M. Lacey a également discuté avec des fournisseurs de laboratoires partagés basés aux États-Unis, du type WeWork, mais dans le secteur scientifique, qui démontrent de l’intérêt à exploiter des installations à Toronto. « Ils sont prêts à signer un bail pour des locaux de 25 000 pieds carrés au centre-ville. Je n’ai qu’à leur présenter les bailleurs qui sont prêts à se lancer.

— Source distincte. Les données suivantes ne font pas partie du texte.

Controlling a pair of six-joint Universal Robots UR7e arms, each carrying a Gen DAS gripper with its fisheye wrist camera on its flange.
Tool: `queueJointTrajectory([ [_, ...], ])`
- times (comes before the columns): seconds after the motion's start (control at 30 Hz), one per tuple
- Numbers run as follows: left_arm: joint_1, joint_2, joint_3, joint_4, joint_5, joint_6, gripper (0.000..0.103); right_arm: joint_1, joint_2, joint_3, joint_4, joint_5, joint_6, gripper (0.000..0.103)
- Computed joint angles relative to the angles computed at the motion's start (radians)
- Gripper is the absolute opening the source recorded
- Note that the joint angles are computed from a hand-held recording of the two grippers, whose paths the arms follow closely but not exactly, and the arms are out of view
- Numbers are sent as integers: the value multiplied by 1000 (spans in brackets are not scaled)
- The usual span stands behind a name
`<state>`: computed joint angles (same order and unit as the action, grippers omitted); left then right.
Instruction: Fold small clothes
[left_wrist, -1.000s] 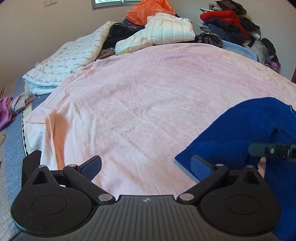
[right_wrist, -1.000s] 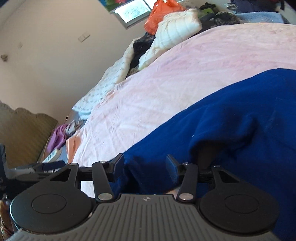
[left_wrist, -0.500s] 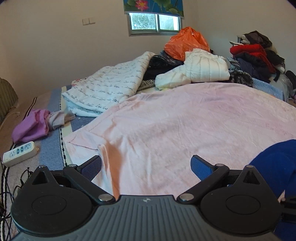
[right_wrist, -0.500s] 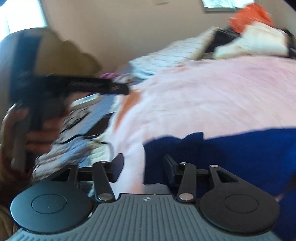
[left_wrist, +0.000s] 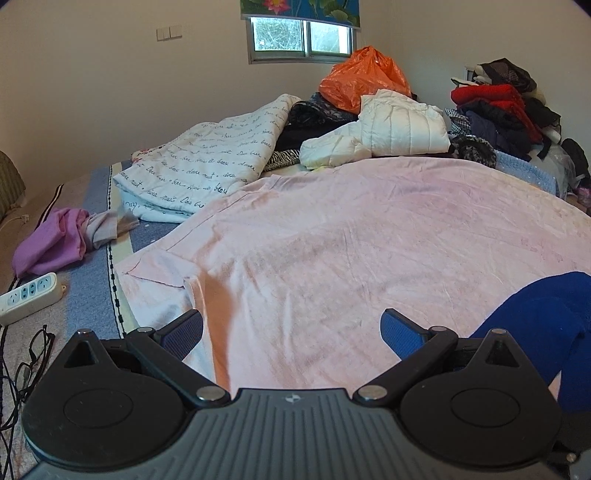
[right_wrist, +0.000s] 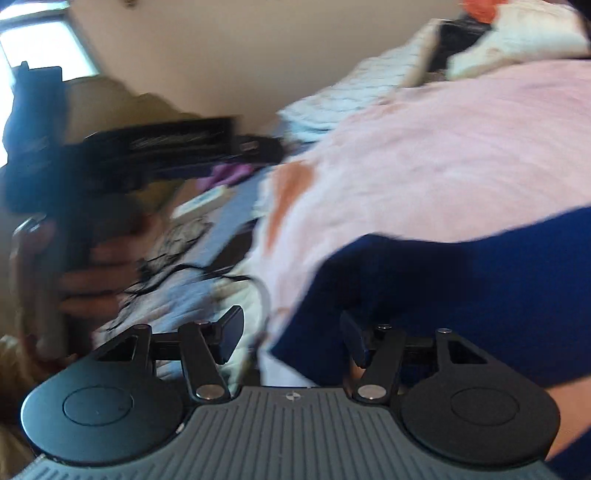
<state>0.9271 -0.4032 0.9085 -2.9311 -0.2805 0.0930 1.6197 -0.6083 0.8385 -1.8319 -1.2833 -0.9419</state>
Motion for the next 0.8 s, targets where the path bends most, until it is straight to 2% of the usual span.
queueJointTrajectory([
  [0.03,2,-1,-1,-1,7,-6,103,4,-21,29,-11,-3,-55,63],
  [0.07,4,-7,4,14,9,-29,103,7,-43,65,-57,-17,-72,64],
  [0.13,10,-32,33,71,-4,-109,103,12,-79,149,-242,-84,4,64],
  [0.17,12,-43,46,89,-14,-136,103,17,-94,187,-347,-134,14,66],
  [0.2,13,-49,54,102,-21,-153,103,23,-110,227,-451,-187,-17,66],
  [0.23,14,-50,57,108,-24,-158,103,31,-131,279,-556,-232,-91,66],
  [0.3,14,-43,49,106,-20,-146,103,52,-167,391,-765,-330,-300,66],
  [0.37,14,-41,47,115,-22,-148,103,59,-183,491,-938,-382,-510,63],
  [0.4,14,-44,50,116,-28,-152,103,61,-179,505,-965,-408,-583,63],
  [0.43,14,-47,54,122,-32,-159,103,63,-173,511,-977,-438,-613,63],
  [0.5,14,-51,58,124,-38,-164,103,66,-137,501,-1009,-480,-605,63],
  [0.63,11,-50,55,83,-25,-142,103,75,-87,480,-1032,-443,-462,64],
  [0.7,12,-55,61,72,-28,-143,103,99,-54,431,-940,-448,-342,68],
  [0.73,13,-58,63,66,-30,-140,103,99,-71,426,-835,-394,-302,68],
  [0.8,16,-61,66,75,-25,-149,103,79,-109,422,-668,-220,-277,70],
])
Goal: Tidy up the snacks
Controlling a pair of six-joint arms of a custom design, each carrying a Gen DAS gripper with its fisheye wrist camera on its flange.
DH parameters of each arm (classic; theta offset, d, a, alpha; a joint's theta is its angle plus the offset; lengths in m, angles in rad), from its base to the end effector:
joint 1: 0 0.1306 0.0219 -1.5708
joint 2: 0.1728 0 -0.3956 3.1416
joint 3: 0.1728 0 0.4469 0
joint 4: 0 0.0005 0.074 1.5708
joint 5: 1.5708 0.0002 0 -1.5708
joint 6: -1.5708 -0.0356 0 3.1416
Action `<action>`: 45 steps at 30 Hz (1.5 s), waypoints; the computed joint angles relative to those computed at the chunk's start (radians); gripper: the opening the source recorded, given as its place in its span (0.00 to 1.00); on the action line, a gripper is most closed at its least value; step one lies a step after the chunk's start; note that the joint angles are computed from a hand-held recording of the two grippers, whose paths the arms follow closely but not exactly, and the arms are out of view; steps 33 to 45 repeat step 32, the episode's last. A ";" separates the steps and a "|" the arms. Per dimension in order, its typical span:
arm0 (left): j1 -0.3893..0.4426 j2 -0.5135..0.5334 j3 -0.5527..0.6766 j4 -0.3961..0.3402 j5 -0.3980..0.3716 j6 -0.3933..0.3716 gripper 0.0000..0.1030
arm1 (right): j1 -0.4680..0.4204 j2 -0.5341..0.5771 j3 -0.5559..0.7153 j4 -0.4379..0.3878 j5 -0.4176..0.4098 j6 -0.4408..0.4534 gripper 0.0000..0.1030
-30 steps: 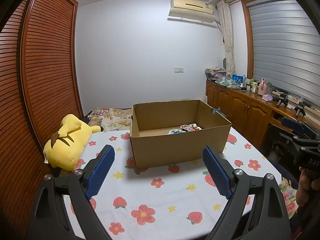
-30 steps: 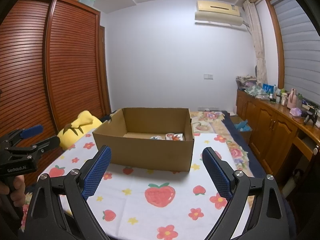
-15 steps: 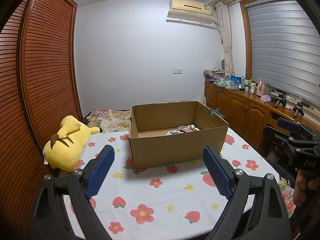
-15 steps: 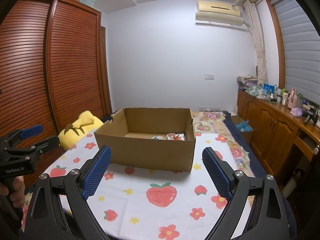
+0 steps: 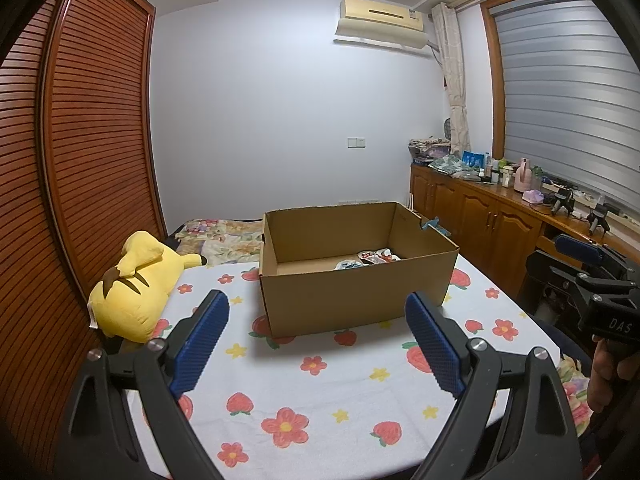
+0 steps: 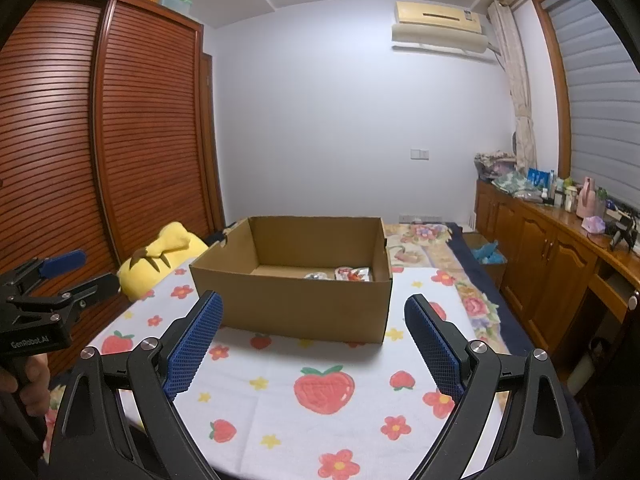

Les occasions sont là! » renchérit M. Lacey. Toronto saura-t-elle répondre à l’appel? »

À PLEINE CAPACITÉ

L’entreprise vancouvéroise AbCellera Biologics Inc. a fait les manchettes en décembre dernier lorsqu’elle a annoncé qu’elle travaillait avec le géant pharmaceutique américain Eli Lilly & Co. sur le même type de médicaments qu’a pris le président Donald Trump pour soigner sa Covid-19, soit un anticorps monoclonal.

Kevin Nelson, chef de l’équipe canadienne des sciences de la vie de CBRE à Vancouver, affirme que la nouvelle a renouvelé l’intérêt envers le secteur de la biotechnologie. Mais en ce moment, il a bien peu d’installations de laboratoire à offrir à ses clients.

AbCellera compte bâtir deux immeubles à Vancouver entre le nouveau développement de l’Hôpital Saint-Paul et l’Hôpital général de Vancouver afin de répondre à ses propres exigences. « Autrement, ajoute M. Nelson, le marché des sciences de la vie à Vancouver est saturé. La demande fuse, mais l’offre est inexistante. »

Ce secteur est l’un de ceux qui croissent le plus rapidement en Colombie-Britannique. De 2017 à 2018 seulement, le nombre d’emplois a bondi de 5,6 % à 17 300 postes. Ce dont la région a besoin, c’est d’un promoteur immobilier qui s’engage à bâtir des installations pour soutenir cette croissance en étant persuadé que les locataires seront au rendez-vous au terme du projet.

Tout comme Daniel Lacey et Jeremy Kenemy, Kevin Nelson a dû expliquer aux bailleurs que les biens immobiliers voués aux sciences de la vie fonctionnent différemment.

Les coûts d’aménagement d’un laboratoire sont très élevés alors que les locataires n'offrent pas les meilleures clauses restrictives, ce qui veut dire que le roulement des locataires pourrait être plus important. Mais les propriétaires qui font preuve de patience pourraient bénéficier de gains considérables. « Le marché est vraiment favorable aux bailleurs en ce moment », mentionne M. Nelson. « Les loyers sont majorés de 50 % pour de l’espace adapté aux biotechnologies. Au-delà des impératifs liés à la pandémie, ceux qui envisagent et réalisent des aménagements destinés aux sciences de la vie bénéficient également d’un avantage économique. »

« Mais il faut tenir compte du profil des locataires », prévient-il. « On ne peut pas exiger de voir un traditionnel bilan de 200 millions $ de profits. Ça ne fonctionne pas comme ça en biotechnologie. L’Amérique du Nord ne compte que huit entreprises pharmaceutiques qui sont profitables. La tolérance au risque doit être plus élevée. »

« Les bailleurs ont beaucoup à gagner dans le secteur », conclut M. Nelson. « Mais les sciences de la vie ne sont pas pour les âmes sensibles. » Après tout ce que nous avons traversé au cours de la dernière année, espérons que nous serons assez braves pour jeter les bases d’un secteur dynamique des sciences de la vie afin d’améliorer nos perspectives de santé, pendant et longtemps après la pandémie.